Re: leave him??
Thank you ALL for the advice.... It has been some difficult days of my life... I did talk to my husband and to my surprise he said that he fathers behavior did not warrent him to stand up for me and there is nothing he can do for me beacuse his parents are the most important people for him...And if I dont like that fact I can leave...... He went furthur to say that the reason I am in this house is beacuse of his parents and not him??? ( how can he say that , we fell in love two years prior to the shadi and I was even ready to leave my parents to be with him.... but Thanks to Allah everything went our way and our family happy married us, we have been married for two years now..... 4 years!!!) He said he can not stand any comments/disrespect for his parents... (what disrespect???) BASICALLY there is no talking to this man....

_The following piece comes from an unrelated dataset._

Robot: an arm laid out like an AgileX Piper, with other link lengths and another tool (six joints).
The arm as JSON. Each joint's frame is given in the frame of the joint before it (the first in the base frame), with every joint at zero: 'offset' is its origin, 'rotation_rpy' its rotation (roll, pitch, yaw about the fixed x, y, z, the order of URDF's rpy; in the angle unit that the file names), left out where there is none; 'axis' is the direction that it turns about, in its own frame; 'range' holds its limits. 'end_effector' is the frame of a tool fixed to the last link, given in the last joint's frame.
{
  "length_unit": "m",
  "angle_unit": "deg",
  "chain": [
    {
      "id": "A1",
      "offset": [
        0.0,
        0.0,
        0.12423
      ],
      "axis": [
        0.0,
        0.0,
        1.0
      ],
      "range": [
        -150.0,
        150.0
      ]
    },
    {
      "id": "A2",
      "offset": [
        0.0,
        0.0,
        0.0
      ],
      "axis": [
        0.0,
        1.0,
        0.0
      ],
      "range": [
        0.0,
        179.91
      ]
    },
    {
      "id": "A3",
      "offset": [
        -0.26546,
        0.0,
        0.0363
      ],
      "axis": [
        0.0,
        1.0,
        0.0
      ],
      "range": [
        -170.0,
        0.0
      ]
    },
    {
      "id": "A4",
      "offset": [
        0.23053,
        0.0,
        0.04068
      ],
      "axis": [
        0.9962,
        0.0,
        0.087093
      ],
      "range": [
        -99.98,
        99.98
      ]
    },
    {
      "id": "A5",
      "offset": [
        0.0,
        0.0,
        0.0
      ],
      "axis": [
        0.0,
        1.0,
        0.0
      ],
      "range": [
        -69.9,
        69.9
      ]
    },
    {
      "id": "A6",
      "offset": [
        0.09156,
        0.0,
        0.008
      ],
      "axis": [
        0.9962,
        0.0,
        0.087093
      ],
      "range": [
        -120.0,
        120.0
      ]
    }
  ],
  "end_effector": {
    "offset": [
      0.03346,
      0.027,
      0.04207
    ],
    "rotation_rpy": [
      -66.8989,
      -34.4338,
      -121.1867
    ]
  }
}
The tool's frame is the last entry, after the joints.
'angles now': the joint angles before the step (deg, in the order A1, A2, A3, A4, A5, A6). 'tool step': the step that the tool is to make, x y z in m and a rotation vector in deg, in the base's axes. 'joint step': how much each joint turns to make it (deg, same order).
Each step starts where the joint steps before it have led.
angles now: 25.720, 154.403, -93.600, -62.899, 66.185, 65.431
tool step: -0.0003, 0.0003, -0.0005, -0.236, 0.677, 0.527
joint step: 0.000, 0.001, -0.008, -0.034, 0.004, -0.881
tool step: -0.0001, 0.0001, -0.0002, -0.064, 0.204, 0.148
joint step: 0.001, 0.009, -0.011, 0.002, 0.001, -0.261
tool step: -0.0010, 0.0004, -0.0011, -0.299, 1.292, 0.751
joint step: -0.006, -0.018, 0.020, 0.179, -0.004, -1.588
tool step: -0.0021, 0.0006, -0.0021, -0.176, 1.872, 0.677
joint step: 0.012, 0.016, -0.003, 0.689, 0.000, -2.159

Let me tell you all some other thing about his parents.... they only misbehave with me when my husband is not around.... and I was so happy that he acutally saw it happen...... His father is sooo chalaak....I dont know how he found out that my husband saw what ever happend, he applogized to me in front of my husband and then as soon as my husband left he was back to the way he is with me..... This is how my MIL and FIL are .... really nice to me infront of my husband and then change as soon as he is away....
I really do love my husband......too much....to the point that I would not be able to survive without him..... (I know its sad and I hate it but that is the fact) How do I make someone like him realize what he is saying/doing is wrong??? I know he doesnt mean all he said....he cant.... he loves me and I know it..... but his parents have a control on him that is not letting him realize it.

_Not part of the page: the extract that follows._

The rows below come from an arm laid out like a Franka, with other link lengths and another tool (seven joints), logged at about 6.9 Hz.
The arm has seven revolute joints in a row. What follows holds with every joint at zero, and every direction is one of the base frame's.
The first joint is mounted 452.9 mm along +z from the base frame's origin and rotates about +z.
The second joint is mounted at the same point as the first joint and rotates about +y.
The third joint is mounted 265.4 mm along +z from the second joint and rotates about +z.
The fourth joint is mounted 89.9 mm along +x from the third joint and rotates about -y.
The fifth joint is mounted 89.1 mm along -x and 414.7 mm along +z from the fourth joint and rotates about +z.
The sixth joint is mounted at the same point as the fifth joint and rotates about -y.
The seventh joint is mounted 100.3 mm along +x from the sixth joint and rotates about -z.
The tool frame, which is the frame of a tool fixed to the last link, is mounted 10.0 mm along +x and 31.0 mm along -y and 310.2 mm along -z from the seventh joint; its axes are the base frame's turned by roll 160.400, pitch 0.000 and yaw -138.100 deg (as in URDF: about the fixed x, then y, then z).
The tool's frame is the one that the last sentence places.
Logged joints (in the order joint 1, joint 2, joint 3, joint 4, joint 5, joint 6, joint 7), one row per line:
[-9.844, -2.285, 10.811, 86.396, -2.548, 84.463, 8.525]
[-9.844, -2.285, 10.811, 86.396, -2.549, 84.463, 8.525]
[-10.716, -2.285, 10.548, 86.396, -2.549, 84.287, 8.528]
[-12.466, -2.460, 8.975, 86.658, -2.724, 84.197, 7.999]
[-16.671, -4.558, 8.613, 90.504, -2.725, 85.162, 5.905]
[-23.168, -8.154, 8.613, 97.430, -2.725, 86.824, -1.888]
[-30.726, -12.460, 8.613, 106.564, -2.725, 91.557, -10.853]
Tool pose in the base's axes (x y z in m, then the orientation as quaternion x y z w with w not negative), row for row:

I was thinking if we had a kid maybe it will change my husbands thinking..... ??? We are not planning on having kids for 4 more years but maybe we should??? We have big plans in terms of how we will raise our kids.... just by talking about the kids I know how much he loves them... and he would be a good father and also would not want anyone to give me tension during my pregency??? Is this a dumb thought??
I cant involve my parents beacuse it would break my moms heart beacuse my two elder sisters went through a bad marriage and I know how hurt they were and also know how happy they were that I have a good husband... my mom has suffered through enough in life and I cant put her through this.... SOme times I just feel like leaving everyone and going to a place where I know no one....... :(
please, do NOT have children!!! do you really want to bring your child into a manipulative and emotionally abusive household like yours? your husband doesn't have to see his parents abuse you, it should have been enough that you're telling him this! the things you've told us are serious and if he thinks you're just messing about and making it up, then you're better off without him.

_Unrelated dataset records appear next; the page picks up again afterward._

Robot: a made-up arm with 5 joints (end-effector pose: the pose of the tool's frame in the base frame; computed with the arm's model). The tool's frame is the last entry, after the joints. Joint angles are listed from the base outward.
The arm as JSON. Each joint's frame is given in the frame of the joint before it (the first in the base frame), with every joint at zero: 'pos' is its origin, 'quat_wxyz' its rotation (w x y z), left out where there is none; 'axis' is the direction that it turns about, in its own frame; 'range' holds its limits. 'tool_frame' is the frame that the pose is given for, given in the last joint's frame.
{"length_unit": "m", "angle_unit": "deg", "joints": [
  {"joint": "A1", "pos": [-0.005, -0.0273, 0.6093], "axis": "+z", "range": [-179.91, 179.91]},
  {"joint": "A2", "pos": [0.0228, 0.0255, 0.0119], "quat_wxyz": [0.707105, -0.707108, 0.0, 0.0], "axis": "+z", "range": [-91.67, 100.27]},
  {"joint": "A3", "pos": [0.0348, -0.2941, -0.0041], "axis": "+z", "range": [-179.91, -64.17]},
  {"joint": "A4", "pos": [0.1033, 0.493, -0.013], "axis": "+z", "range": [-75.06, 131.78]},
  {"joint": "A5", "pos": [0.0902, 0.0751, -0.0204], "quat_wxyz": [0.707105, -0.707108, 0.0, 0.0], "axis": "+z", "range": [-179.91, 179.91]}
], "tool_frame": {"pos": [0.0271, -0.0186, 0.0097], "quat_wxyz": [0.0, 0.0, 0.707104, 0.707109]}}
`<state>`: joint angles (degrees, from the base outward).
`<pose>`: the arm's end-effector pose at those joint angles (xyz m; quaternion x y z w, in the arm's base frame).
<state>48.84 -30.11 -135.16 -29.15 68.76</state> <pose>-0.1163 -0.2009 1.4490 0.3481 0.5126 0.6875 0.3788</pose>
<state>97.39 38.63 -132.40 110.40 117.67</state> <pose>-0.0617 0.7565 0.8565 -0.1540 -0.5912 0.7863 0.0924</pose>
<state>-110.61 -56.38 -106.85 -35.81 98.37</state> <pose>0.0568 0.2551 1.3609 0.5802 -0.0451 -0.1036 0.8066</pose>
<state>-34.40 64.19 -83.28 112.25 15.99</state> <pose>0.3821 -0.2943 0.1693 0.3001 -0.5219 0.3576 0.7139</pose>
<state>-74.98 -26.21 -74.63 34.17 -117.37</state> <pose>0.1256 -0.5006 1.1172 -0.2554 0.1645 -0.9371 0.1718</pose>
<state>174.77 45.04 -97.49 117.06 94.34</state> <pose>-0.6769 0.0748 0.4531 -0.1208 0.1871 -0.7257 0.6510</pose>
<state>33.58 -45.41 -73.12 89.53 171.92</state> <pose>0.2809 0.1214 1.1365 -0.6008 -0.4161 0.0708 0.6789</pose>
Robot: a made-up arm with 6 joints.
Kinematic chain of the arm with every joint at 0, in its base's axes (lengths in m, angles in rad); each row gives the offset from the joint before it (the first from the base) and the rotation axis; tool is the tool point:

after a certain point, a wife is higher priority more than your parents. and for him to have seen it and then continued to ignore it and in fact, tell you to leave, is retarded. he's clearly not going to be of any help to you, so you gotta do this on your own.
im sorry it didn't work out for your sisters, but you know what, you shouldn't be suffering through this on your own simply because of that. your parents are your parents, they are on your side, and right now, you need their support and their love more than at any other time in your life. sometimes, there is no happy ending and marriages don't work out- c'est la vie. such is life. you'll survive. and maybe your leaving and staying with your parents will be the jolt your husband needs to stand up for you. and if he doesn't? then you know the move you made was the right one.
i just don't understand how you have all this anger within you and yet you're not doing anything?? if YOU don't make your situation better, nobody will. and having a child will do nothing but introduce another pawn into your in-law's retarded game. do you want them to work at turning your child against you- it sounds like exactly the kind of thing they would do. kids are also expensive and if you're no longer working two jobs and unable to pay your father in law, what then? is your husband going to support you? can you count on him? honestly?
just one more comment: love is not about words, its about actions-- those are what count. your husband can say he loves you all he wants, but until he actually grows a backbone and stops your fil and mil from mistreating you and makes active improvements in your life, its all talk, no substance. words mean nothing if the actions to back them up aren't there.